The problems start to arise if these references aren’t cleaned up properly when the tab is navigated or closed. If the Facebook tab is closed, but not all of those references are cleaned up, some or all of the memory the Facebook tab was using is not released. The result is popularly known as a zombie compartment, and is a big source of leaks in Firefox.
Chrome (privileged UI or other JS) code that leaks is particularly problematic because the leak usually persists for the lifetime of the browser. When chrome code leaks, say, facebook.com, it leads to dozens of megabytes of memory being lost. It turns out that writing chrome code that doesn’t leak can actually be quite difficult. Even the Firefox front end code, which is worked on by a number of full time engineers and has extensive code review, has a number of leaks. We can find and fix those, but addons are a much harder problem, and we can’t expect addon authors to be as diligent as we try to be in finding and fixing leaks. The only defense we have had is the AMO review team and our list of best practices.
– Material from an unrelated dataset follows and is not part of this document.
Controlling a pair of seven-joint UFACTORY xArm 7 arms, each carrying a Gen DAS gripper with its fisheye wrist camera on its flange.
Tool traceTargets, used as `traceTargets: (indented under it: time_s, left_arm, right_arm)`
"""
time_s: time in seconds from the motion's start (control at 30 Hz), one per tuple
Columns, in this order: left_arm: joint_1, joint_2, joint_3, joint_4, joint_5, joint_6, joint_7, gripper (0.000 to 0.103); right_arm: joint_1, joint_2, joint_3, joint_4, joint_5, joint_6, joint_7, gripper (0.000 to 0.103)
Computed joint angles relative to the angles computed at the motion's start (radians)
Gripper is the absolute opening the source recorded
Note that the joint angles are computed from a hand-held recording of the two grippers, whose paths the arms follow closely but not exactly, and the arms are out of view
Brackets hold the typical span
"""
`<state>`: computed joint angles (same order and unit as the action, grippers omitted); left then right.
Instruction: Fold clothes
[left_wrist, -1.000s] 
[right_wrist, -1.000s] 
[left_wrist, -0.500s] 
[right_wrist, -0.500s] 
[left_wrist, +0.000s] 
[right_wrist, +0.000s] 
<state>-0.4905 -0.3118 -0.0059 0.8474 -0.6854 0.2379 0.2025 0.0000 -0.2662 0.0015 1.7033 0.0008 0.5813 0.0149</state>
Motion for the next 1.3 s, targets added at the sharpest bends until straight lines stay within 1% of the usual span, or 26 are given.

That changed last night when I landed Bug 695480. Firefox now attempts to clean up after leaky chrome code. My approach takes advantage of the fact that chrome code lives in a separate compartment from web page code. This means that every reference from chrome code to content code goes through a cross-compartment wrapper, which we maintain in a list. When the page is navigated, or a tab is closed, we reach into chrome compartment and grab this list. We go through this list and “cut” all of the wrappers that point to objects in the page we’re getting rid of. The garbage collector can then reclaim the memory used by the page that is now gone.
The result looks something like:
Code that accidentally (or intentionally!) holds references to objects in pages that are gone will no longer leak. If the code tries to touch the object after the wrapper has been “cut”, it will get an exception. This may break certain code patterns. A few examples:
- Creating a DOM node from a content document and storing it in a global variable for indefinite use. Once the page you created the node from is closed your node will vanish. Here’s an example of code in Firefox that used to do that.
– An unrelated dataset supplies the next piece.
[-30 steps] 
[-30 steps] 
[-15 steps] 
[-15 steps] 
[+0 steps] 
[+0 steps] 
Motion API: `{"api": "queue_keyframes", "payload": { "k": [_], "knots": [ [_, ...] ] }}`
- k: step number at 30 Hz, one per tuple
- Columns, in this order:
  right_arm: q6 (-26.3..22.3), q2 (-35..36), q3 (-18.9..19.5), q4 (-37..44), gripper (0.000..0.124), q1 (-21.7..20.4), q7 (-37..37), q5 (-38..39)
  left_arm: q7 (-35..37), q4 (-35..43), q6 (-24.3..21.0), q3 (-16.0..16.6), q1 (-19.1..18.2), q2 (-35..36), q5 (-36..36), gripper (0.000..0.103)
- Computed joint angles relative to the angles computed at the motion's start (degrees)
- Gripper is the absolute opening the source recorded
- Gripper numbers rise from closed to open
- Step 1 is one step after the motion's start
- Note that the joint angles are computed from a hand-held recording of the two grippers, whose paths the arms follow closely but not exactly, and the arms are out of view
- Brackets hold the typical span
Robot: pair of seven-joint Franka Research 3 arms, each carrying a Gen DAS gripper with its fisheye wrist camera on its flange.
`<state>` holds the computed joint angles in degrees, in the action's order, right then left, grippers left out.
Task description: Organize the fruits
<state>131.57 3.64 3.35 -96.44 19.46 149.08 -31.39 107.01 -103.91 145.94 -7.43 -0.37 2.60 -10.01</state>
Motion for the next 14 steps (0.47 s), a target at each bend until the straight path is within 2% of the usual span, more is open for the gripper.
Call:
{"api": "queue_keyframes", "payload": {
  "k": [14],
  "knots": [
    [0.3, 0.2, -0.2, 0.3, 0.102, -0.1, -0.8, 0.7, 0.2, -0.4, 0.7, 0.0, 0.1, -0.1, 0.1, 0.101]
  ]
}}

- Creating a closure over DOM objects can break if those objects can go away before the closure is invoked. Here’s some code in Firefox that did that. In one of our tests in our test suite the tab closed itself before the timeout ran, resulting in an exception being thrown.
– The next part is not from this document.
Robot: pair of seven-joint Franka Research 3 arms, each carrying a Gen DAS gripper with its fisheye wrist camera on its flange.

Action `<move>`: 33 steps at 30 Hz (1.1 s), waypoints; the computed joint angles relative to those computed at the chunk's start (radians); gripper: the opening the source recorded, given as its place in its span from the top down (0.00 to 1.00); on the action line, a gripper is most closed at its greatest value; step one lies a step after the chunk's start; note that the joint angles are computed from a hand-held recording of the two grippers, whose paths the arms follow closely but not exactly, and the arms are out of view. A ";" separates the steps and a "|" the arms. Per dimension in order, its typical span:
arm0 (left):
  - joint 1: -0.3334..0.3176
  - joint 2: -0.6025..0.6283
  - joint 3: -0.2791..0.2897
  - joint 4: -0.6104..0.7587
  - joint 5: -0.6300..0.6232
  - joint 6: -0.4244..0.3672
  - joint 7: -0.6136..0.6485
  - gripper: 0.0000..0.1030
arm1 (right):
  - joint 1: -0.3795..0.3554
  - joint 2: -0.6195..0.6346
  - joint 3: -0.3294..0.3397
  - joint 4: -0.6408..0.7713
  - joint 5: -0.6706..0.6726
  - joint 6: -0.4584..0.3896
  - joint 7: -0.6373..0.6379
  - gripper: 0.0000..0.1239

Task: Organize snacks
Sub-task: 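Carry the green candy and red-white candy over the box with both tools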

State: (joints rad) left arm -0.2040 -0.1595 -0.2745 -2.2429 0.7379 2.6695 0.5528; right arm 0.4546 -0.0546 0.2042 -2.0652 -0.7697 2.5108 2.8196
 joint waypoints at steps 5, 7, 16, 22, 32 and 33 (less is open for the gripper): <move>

Addon authors probably don’t need to bother changing anything unless they see breakage. Breakage should be pretty rare, and the huge upside of avoided leaks will be worth it. It’s a little early to be sure what effects this will have, but the amount of leaks we see on our test suite dropped by 80%. I expect that this change will also fix a majority of the addon leaks we see, without any effort on the part of the addon authors.